Sarita passes, stoops

to find a mango squashed and left to rot

which she carries to the river

to eat what she may of it

flinging the stringy seed into the Rimac

whose swift awful currents

would tear her limb from limb

if she fell in but on the very edge

she lifts her arms in moonlight

and the sound of white splashing rocks

is wetting her with spray

as mountains rise off in the distance

dark as the night but clearly seen

because they hold no stars

like the vast sky behind them.


“O black horizon, won’t you speak?

Who are you, ancient Andes, reclined in sleep

piercing the sky with your heads and sharp hips?
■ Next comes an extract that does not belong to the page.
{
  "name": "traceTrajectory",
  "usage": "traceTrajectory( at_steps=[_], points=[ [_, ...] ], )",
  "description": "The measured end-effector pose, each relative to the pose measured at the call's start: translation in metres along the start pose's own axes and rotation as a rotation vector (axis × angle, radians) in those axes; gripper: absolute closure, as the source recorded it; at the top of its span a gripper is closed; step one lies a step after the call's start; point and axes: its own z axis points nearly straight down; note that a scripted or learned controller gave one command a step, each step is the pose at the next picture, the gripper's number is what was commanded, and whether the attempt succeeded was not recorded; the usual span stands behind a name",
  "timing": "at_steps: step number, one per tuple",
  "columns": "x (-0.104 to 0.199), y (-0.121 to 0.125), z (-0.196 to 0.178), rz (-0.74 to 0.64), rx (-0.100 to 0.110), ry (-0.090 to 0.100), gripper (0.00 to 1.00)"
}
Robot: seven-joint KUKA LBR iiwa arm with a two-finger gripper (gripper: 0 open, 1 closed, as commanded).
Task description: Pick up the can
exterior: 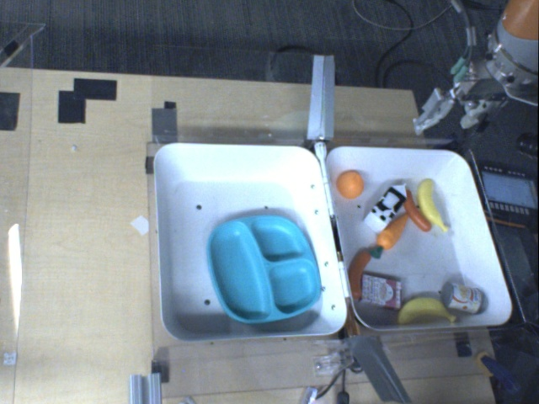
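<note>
Can (462,297), silver with a printed label, lying on its side in the near right corner of the right bin (493,225), just beside the tip of a banana (425,310) that rests along the near wall. Small maroon carton (381,291) flat on the bin floor to the banana's left. Toward the bin's middle: a carrot (392,233) set diagonally, a black-and-white patterned block (385,205) touching its upper end, a second banana (431,204) curving along the right side, and an orange (349,183) near the far left corner. Reddish sausage-shaped item (359,268) against the dividing wall. Loose, scattered arrangement, consistent with objects tipped in rather than set out; can left on its side, so presenting a rounded flank rather than a flat end.

Left bin (181,225) carrying a blue three-compartment tray (264,268) toward its near edge.

Gripper (450,103) raised above the bench beyond the far right corner of the right bin, well apart from the can, fingers spread and holding nothing. Judged stage: approach not yet begun; descent to the opposite, near corner called for, with the adjacent banana and the bin wall likely to crowd the grasp.
</note>
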Motion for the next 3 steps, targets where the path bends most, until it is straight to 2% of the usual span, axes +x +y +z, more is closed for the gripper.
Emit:
traceTrajectory(
  at_steps=[1,2,3],
  points=[
    [0.027,-0.014,0.212,0.005,-0.005,-0.001,0.00],
    [-0.023,0.015,0.204,0.122,0.002,0.001,0.00],
    [-0.024,0.015,0.250,0.479,0.006,0.002,0.00]
  ],
)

Wake, wake,” she sings and then

drinks from the pissful river

washes her hands and hops a ride to Lima

to stand in Plaza San Martin as the sun is rising

telling passing people nothing really matters

but people walk they do not listen

so to show them what she means

she takes off her shift

a simple movement of white cloth

a muddy bed sheet sewn together

with the leather that was left

from many hours of making purses

that she sold to tourist ladies

who stepped out of taxis into barred hotels.


But of the eyes and mouths

the laughter that is fear that gathers

bringing policemen, priest and obscene calls

of all of that she tells me later

when alone and barefooted I meet her in Chosica

beneath the pepper tree Mina

once told me was her dead drunkard father.


And she comes soft and pretty as a flower

with an aura and a calmness all about her.

She laughs and says, “We’ll have to share

our blankets; the night’s cold.”

While Inti squats to burn my volume of Neruda

there in the dust she draws a line

with her finger there between us.

“The choice isn’t yours but mine,” she says,

“if I want to cross this.”

And then she stands, touches my hand.